Les résultats de nos étés de terrain de 2004 et 2005 ont montré que la densité des Lemmings bruns est nettement différente entre les deux années alors que celle des Lemmings variables reste relativement constante. Pour les Lemmings bruns, 2004 était une année de pic d’abondance alors que 2005 était une phase de déclin dans leur cycle.

La proportion de Lemmings bruns juvéniles dans la population était plus faible durant la phase de déclin (2005) que durant la phase de pic (2004), mais celle des Lemmings variables n’a pas changé entre les deux années. Les proportions de juvéniles des deux espèces ont toutefois augmenté pendant les deux saisons.

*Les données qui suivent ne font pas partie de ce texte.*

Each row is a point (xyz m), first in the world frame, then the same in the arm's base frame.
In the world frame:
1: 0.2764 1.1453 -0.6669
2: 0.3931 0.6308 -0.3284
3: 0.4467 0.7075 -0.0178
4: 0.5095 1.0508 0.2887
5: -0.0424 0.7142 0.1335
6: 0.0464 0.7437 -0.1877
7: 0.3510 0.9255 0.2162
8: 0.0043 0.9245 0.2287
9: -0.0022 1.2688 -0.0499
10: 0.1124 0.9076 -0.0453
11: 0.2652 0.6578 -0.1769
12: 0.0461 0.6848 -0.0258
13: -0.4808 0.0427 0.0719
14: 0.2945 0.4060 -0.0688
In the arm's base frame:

Grâce à une relation existant entre la masse corporelle et l’âge des Lemmings bruns capturés au cours des étés 2004 et 2005, il a été possible d’établir la distribution des saisons de naissance de ces individus. Les résultats montrent que durant le pic de 2004 la majorité des Lemmings bruns sont nés pendant l’été alors qu’en 2005 (phase de déclin) la majorité des Lemmings bruns capturés pendant cet été sont nés au courant de l’hiver et du printemps précédents.


* GRUYER, N. 2007. Étude comparative de la démographie de deux espèces de lemmings (Lemmus sibericus et Dicrostonyx groenlandicus), à l’Île Bylot, Nunavut, Canada. Mémoire de maîtrise, Université Laval, Québec, QC, Canada.